7.Rea MS, Nagare R, Figueiro MG. Modeling circadian phototransduction: Retinal neurophysiology and neuroanatomy. Front Neurosci. 2021;14:1467.
CS model of today and tomorrow
By taking these basic neurophysiological insights into account, it was possible to construct a quantitative framework, or model, to characterize light as a stimulus for the circadian system. (7) We were able to use this model to predict a wide variety of data without post-hoc and unconstrained adjustments to the model terms or coefficients. (8)

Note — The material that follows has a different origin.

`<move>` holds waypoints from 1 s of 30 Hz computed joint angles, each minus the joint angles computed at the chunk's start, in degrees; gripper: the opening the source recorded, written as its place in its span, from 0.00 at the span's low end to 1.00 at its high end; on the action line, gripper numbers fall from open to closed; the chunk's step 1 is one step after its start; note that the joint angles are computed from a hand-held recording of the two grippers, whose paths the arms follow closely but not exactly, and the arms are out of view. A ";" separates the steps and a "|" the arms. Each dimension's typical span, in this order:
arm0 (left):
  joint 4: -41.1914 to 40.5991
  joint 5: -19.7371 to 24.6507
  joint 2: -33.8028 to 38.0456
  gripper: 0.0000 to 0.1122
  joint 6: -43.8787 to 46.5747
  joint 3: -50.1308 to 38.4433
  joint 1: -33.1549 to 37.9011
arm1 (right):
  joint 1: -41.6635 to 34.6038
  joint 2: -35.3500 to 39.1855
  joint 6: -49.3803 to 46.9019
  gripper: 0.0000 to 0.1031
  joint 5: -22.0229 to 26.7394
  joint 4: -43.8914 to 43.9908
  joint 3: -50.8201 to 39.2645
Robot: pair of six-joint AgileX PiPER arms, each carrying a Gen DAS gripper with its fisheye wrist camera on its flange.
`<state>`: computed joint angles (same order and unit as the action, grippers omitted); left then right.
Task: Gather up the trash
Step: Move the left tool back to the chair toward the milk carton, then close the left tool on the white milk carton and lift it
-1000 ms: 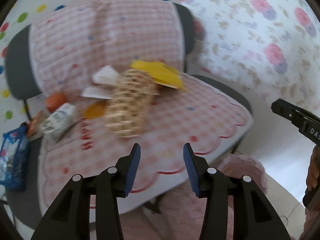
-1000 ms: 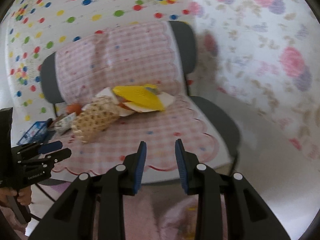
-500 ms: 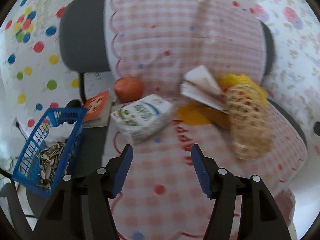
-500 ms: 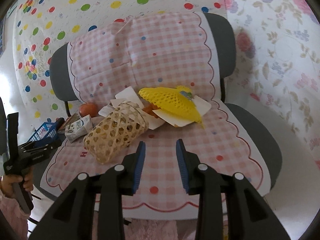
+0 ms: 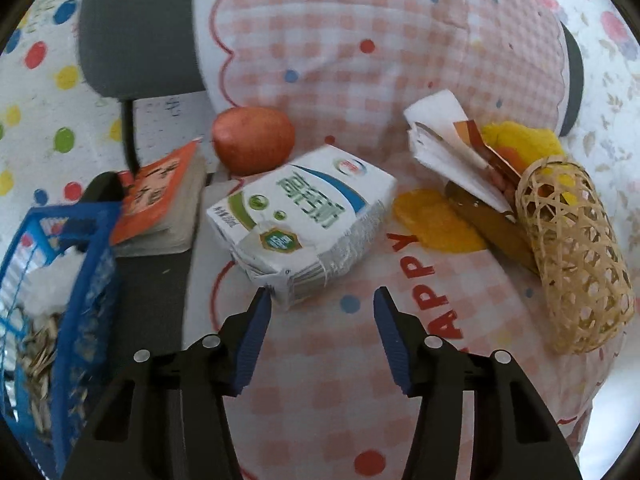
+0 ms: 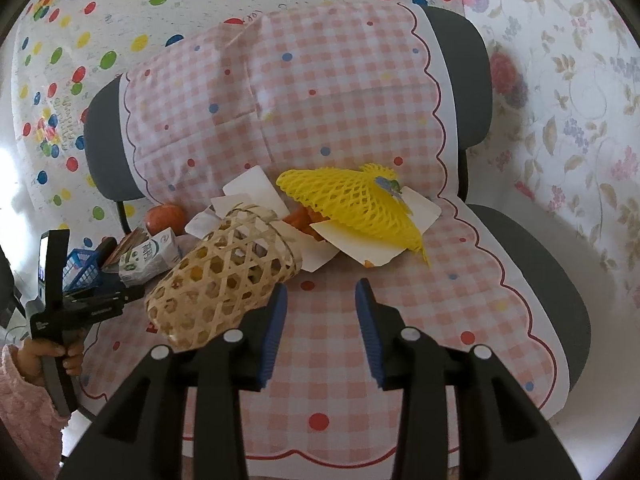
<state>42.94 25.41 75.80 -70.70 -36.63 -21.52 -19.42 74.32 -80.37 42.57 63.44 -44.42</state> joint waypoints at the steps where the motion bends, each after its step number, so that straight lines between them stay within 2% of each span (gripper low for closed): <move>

And it was there we decided to stop.
This does not mean that the model of circadian phototransduction is forever complete or unchanging. Quite the contrary, models are particularly useful for generating new, testable hypotheses, the results of which can and should inform revisions to a model. The CS model is no different in this regard.
References:
7.Rea MS, Nagare R, Figueiro MG. Modeling circadian phototransduction: Retinal neurophysiology and neuroanatomy. Front Neurosci. 2021;14:1467.
8.Rea MS, Nagare R, Figueiro MG. Modeling circadian phototransduction: Quantitative predictions of psychophysical data. Front Neurosci. 2021;15:44.